▶ _REQUIRED WORK_
Copy only the lines between the one containing "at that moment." and the end of the records, both included, leaving out pictures.

----- PROVIDED ENTRIES

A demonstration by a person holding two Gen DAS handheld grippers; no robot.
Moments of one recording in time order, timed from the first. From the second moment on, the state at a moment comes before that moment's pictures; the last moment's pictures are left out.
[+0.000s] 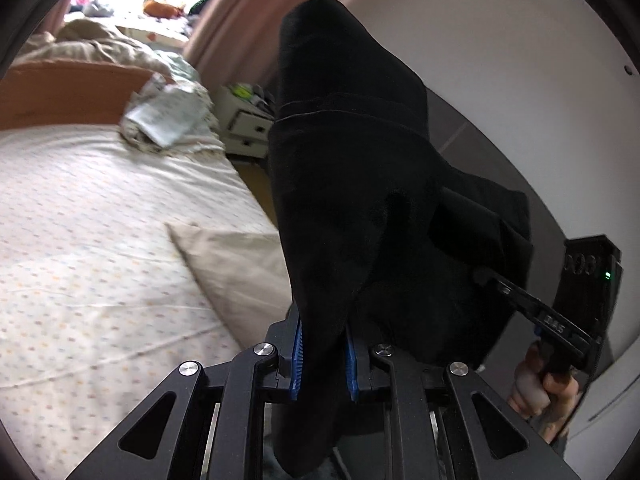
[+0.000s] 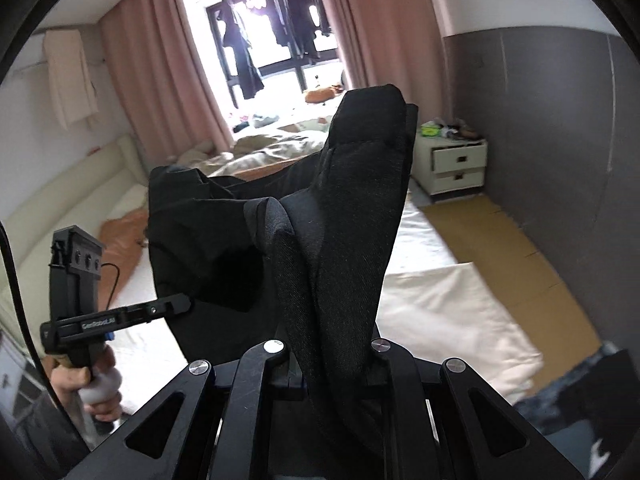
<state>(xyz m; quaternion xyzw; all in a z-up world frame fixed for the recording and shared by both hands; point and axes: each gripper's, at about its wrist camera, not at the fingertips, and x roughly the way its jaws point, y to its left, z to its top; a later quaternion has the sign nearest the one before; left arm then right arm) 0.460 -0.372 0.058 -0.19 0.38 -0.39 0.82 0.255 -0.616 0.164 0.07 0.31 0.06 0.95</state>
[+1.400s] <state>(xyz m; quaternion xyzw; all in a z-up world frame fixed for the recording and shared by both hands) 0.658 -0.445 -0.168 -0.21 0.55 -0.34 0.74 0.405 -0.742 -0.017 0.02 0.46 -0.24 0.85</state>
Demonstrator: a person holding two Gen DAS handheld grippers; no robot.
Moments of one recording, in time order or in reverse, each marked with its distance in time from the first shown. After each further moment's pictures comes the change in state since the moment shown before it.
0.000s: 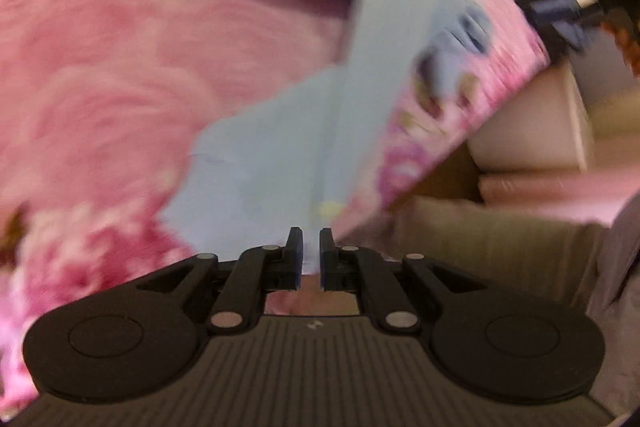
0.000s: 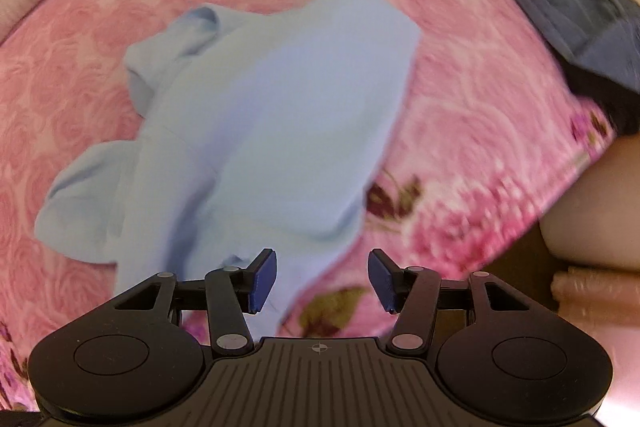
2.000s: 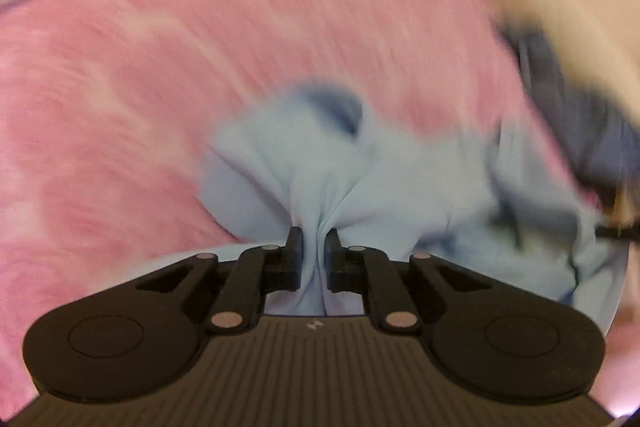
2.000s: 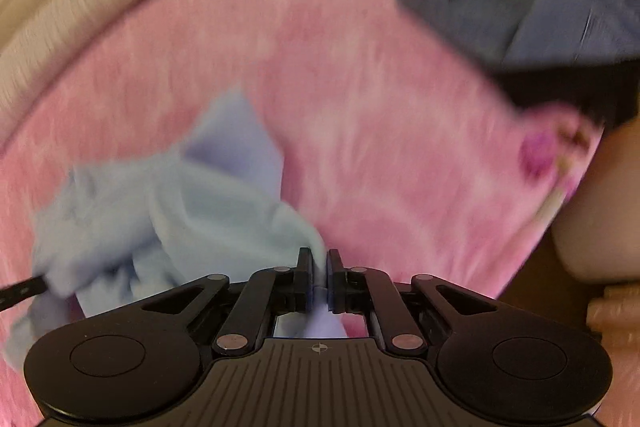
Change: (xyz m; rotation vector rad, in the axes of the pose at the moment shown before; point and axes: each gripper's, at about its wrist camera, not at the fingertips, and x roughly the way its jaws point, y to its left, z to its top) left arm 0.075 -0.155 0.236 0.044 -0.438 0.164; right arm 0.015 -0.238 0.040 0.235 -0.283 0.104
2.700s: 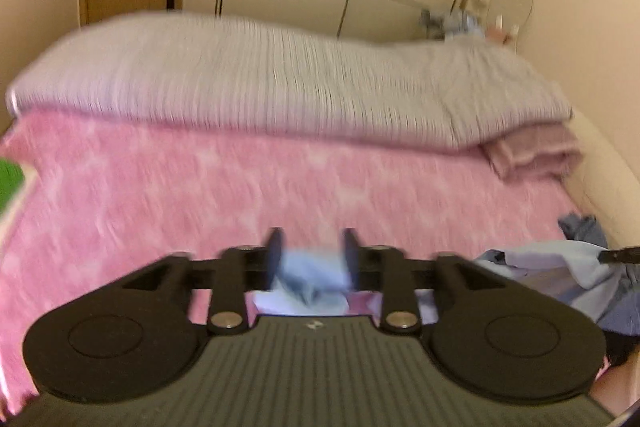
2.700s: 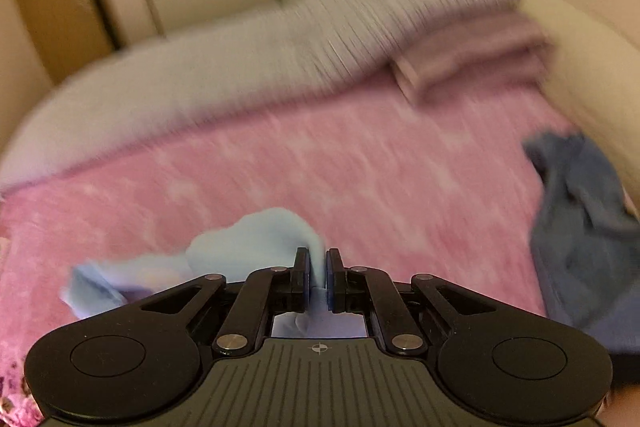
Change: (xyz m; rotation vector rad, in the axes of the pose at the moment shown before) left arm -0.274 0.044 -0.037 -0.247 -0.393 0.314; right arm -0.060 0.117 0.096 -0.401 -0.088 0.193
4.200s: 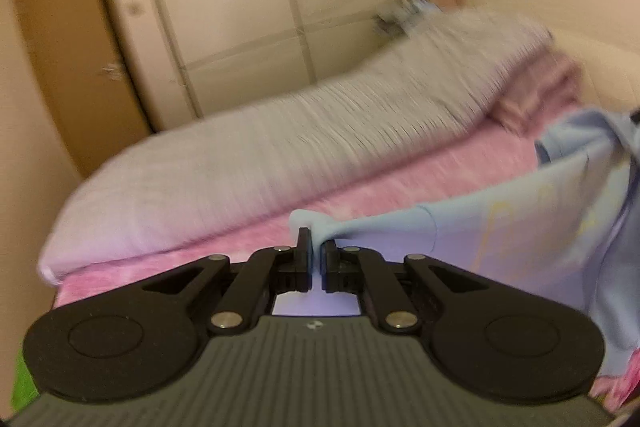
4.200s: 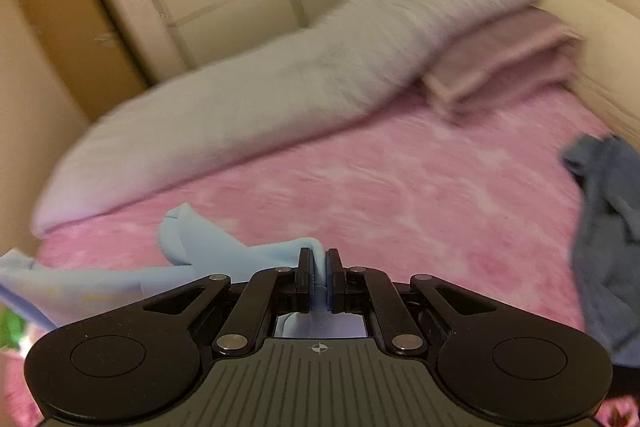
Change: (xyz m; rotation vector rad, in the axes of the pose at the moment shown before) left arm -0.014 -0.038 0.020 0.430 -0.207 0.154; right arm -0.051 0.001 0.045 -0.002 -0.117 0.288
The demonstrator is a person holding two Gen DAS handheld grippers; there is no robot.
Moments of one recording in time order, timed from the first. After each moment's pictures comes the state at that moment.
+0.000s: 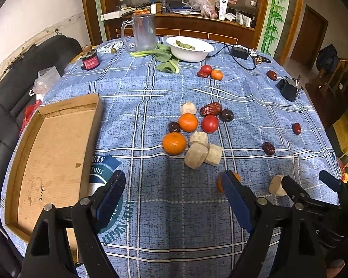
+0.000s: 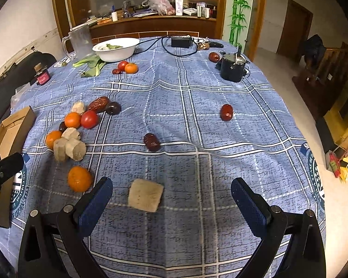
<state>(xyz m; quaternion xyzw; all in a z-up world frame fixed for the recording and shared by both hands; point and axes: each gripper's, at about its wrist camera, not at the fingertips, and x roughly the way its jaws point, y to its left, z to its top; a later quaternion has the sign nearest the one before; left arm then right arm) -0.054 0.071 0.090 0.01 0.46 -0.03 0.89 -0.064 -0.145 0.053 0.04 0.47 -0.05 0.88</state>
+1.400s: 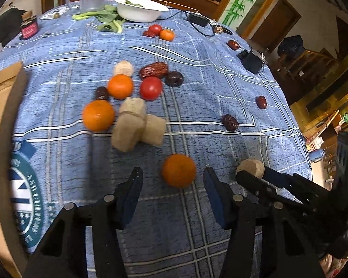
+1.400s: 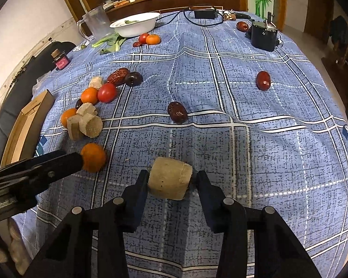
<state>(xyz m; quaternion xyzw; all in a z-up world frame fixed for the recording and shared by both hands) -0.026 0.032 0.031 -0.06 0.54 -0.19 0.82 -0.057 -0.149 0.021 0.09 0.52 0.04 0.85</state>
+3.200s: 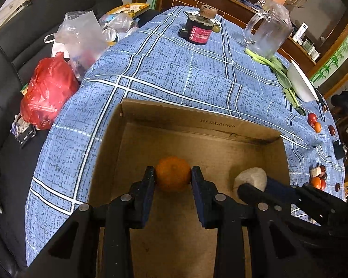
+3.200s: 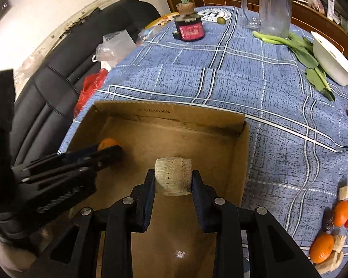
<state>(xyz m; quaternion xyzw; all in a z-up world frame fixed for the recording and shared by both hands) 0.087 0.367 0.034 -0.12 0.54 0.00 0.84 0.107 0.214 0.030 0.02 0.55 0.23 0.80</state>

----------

▶ _RESPONSE_
Moments of one recording in time order, timed from the first. After each moment's pictures comes the state at that moment.
+0.000s: 
+0.000s: 
<state>(xyz m; quaternion xyzw; all in a z-up world frame fixed for the recording and shared by both hands; point and axes: each gripper's, at about its wrist camera, not at the fingertips, and x roughly the way its jaws point, y to its left, z to its top; a later quaternion has the sign nearest the one before; left arm then right arm) -0.054 0.071 0.090 0.01 0.46 -0.03 0.89 -0.064 -0.145 0.053 0.04 0.47 -0.05 0.88</state>
+1.400s: 
+1.400s: 
<state>(xyz m; quaternion xyzw; all in a z-up world frame fixed for the recording and shared by both hands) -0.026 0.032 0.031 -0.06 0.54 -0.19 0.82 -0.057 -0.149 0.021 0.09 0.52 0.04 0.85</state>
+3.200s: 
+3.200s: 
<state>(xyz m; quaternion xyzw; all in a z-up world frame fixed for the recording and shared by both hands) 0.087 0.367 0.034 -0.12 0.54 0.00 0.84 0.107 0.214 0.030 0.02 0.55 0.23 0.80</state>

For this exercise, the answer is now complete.